Another seven countries have signed the Memorandum of Understanding in that time, broadening the remit and support-base for the initiative. The wider this base the better in light of the organisation's assertion that "the collection, curation, storage, archiving, integration and deployment of biomolecular data is an immense challenge that cannot be handled by a single organisation or by one country alone, but requires international coordination."

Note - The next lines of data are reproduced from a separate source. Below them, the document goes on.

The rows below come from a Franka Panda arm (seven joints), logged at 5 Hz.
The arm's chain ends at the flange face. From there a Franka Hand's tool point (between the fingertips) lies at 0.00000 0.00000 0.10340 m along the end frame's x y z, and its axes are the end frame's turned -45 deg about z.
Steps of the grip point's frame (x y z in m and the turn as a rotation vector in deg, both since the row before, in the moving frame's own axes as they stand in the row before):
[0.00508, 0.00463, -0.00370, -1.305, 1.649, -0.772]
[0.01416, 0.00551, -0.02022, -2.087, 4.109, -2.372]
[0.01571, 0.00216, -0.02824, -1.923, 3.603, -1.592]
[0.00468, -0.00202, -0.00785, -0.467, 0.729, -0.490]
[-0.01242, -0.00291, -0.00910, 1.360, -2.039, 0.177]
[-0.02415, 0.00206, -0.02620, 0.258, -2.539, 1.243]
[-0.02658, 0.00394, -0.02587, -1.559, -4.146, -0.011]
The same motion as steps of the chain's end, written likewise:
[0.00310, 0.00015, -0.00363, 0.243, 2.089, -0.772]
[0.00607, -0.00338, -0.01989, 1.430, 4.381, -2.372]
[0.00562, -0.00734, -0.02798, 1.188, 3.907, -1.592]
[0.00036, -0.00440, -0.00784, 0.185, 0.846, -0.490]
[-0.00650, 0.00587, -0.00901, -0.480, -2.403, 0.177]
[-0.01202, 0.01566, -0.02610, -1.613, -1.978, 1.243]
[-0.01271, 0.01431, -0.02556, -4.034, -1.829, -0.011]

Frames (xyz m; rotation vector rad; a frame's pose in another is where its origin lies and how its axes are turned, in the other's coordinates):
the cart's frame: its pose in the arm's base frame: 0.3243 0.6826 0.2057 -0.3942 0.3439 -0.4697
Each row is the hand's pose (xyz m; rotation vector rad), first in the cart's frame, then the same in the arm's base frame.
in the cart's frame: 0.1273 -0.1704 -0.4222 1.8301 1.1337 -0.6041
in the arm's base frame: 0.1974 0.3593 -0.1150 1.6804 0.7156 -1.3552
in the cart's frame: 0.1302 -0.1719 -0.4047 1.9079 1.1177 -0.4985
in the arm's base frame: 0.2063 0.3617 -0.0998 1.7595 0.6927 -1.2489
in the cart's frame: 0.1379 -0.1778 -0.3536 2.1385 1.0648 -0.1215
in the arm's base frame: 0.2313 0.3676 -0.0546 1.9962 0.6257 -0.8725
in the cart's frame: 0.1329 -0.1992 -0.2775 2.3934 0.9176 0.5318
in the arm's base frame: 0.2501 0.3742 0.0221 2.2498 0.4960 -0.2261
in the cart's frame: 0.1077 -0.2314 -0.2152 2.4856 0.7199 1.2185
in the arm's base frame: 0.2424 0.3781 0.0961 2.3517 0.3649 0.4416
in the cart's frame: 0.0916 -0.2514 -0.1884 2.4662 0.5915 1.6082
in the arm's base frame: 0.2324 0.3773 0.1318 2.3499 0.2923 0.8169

The European Commission's Community Research and Development Information Service (CORDIS) page on the project indicates that the first phase of funding is due to come to an end in December 2012 having run for five years. The project's aims over that period were all directed at gaining the widest possible support for the initiative by means of Memoranda of Understanding and included defining:
  • The scope of the infrastructure, its role and benefits
  • An appropriate governance and legal structure
  • A long term funding structure to provide a sustainable infrastructure
  • The requirements for the European Data Centre in the next 5-10 years
  • The critical interdisciplinary links that need to be forged between the biological and related scientific disciplines, including medicine, agriculture and the environment
  • The needs of related European industries
  • A training strategy to ensure that Europe effectively exploits all the available information
In carrying out this work Elixir assert that they were committed to involving all relevant stakeholders including users, data providers, tools providers to ensure that the infrastructure designed would be fit for purpose and exploring interoperability and supporting standards facilitating the between integration between core and specialised data resources.

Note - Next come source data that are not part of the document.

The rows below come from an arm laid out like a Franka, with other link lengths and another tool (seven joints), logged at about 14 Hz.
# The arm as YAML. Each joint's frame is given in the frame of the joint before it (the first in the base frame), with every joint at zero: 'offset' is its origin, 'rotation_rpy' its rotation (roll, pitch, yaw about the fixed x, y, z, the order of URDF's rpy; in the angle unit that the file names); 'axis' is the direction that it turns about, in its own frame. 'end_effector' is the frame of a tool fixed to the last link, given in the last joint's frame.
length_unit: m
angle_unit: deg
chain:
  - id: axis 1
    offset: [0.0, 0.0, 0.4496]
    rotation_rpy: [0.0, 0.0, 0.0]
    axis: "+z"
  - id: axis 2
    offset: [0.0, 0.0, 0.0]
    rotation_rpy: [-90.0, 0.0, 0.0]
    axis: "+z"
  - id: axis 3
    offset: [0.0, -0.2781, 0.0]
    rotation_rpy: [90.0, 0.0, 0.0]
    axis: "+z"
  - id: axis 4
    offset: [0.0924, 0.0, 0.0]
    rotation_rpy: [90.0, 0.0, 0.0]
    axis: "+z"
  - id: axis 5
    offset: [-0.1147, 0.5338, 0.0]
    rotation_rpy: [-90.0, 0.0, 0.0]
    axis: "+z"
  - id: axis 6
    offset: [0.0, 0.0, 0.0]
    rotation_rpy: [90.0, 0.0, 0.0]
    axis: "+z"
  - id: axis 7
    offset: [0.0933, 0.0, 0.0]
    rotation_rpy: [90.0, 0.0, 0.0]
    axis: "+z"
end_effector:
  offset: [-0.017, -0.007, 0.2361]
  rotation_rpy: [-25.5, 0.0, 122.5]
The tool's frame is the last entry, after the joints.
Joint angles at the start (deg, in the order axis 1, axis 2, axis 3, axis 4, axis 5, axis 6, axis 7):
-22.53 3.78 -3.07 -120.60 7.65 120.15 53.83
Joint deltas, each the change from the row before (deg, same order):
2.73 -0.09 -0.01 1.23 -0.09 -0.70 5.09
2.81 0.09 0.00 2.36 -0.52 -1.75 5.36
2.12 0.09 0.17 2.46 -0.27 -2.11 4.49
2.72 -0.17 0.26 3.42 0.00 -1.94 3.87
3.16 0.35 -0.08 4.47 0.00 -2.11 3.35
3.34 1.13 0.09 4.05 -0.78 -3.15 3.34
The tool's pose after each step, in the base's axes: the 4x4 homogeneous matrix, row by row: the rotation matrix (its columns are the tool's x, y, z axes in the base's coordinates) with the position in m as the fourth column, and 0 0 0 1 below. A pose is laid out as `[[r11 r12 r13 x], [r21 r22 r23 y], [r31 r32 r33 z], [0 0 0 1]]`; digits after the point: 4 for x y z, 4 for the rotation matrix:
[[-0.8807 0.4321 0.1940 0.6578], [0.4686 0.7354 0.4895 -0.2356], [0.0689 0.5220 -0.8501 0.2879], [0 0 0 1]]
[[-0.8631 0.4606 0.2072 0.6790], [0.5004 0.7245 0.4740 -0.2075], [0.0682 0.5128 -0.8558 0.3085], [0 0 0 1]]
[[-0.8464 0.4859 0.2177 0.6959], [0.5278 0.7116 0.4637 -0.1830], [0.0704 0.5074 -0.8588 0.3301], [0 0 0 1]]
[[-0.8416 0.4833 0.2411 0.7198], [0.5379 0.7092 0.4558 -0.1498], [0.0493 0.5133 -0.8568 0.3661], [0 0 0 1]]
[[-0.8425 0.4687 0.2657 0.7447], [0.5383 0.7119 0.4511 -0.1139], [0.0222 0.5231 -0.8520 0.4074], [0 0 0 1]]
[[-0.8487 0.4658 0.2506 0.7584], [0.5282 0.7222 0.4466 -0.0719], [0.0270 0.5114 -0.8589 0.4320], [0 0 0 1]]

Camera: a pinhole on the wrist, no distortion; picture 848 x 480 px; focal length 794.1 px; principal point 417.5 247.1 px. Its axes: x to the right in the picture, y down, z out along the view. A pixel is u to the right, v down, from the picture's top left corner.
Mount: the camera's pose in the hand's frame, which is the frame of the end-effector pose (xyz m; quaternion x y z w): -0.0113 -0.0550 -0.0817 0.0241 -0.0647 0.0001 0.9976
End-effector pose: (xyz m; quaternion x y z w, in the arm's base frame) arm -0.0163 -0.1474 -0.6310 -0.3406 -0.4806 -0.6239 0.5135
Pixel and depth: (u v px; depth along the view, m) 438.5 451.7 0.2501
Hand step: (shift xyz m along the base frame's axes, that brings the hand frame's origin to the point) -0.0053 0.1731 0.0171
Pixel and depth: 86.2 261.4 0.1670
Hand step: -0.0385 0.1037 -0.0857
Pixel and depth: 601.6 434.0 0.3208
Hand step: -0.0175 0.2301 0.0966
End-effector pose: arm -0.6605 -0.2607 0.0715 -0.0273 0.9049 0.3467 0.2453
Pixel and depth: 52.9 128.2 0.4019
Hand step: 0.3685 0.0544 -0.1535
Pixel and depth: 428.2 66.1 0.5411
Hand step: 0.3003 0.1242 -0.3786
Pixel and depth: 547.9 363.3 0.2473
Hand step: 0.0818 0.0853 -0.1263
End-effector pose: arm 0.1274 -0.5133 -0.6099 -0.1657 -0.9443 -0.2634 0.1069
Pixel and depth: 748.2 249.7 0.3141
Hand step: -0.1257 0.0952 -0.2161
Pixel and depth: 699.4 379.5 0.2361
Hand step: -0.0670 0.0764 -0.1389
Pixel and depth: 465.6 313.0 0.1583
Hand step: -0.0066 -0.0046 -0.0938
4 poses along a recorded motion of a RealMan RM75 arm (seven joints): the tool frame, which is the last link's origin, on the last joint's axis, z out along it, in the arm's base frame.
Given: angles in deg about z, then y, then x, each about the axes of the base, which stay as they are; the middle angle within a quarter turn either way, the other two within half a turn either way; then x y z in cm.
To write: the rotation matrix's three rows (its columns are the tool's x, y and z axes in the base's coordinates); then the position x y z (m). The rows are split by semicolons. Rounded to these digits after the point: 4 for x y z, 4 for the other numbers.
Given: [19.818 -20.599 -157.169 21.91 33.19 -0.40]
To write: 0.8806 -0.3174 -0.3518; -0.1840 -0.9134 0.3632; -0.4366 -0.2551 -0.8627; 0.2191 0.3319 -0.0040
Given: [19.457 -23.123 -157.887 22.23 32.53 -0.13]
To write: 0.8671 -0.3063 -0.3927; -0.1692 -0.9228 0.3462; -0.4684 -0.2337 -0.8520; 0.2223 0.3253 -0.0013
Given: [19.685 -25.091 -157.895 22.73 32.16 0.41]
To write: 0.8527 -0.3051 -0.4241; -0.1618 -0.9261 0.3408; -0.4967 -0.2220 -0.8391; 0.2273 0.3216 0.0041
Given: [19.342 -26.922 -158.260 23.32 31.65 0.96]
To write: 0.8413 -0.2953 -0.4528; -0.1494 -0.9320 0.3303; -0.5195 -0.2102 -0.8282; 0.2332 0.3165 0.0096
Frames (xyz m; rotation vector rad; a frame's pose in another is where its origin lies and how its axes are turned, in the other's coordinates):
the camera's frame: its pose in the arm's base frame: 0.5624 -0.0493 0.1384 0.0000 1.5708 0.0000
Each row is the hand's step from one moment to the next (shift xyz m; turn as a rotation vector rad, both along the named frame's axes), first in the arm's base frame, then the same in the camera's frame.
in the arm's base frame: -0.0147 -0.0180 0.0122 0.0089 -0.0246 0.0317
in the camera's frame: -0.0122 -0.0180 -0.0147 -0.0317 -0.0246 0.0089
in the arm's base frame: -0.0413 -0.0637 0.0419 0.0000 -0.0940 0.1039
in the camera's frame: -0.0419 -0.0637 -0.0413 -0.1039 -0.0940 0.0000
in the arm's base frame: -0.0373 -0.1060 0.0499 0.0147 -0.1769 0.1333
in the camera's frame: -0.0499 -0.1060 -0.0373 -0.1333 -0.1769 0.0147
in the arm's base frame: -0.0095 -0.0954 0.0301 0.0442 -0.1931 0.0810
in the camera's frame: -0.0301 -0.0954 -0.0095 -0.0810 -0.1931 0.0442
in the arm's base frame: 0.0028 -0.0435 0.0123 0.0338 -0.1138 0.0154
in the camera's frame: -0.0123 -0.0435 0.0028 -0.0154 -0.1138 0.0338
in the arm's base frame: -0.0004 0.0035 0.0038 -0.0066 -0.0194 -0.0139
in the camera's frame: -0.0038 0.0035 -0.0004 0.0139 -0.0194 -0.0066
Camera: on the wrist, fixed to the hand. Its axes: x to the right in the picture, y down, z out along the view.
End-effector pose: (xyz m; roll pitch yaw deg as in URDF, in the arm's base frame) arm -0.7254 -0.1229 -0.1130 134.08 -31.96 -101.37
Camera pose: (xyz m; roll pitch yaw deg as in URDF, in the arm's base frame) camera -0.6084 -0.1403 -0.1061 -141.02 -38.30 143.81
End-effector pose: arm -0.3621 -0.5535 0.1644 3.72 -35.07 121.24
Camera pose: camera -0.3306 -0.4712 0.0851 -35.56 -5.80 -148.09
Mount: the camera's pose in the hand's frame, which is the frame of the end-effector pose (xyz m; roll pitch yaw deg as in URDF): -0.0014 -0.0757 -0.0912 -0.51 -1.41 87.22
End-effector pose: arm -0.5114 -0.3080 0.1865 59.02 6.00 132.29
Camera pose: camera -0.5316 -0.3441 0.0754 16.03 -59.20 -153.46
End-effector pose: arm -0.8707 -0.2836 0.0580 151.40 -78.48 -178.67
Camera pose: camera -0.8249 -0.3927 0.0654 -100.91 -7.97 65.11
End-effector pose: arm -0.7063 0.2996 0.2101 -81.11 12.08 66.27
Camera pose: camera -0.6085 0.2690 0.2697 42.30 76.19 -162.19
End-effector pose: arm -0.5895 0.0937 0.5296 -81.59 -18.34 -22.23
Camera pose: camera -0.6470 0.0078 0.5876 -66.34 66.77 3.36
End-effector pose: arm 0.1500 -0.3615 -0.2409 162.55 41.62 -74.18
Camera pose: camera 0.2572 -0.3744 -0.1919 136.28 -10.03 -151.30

Back in November 2011, we were anticipating the the Interim Board's announcement of the first phase of construction, however, we should point out that this period in Elixir's development is still the Preparatory Phase which title may make sense of the difficulty we've had finding concrete outputs from the project - the website for the Preparatory Phase is a little low-tech and also a little out of date - for more up-to-the-minute news see the Press Releases page on the main Elixir site from which you can see that much of the recent news involves the 'on-boarding' of various different European states but also covers the inception of their newsletter and, of most interest to us, the start of a new initiative co-ordinted by Elixir: BioMedBridges.

In their own words: "BioMedBridges is a joint effort of ten biomedical sciences research infrastructures on the ESFRI roadmap. Together, the project partners will develop the shared e-infrastructure—the technical bridges—to allow interoperability between data and services in the biological, medical, translational and clinical domains and thus strengthen biomedical resources in Europe. Launched in January 2012, the four-year initiative has been financed with €10.6 million by the European Commission’s Seventh Framework Programme."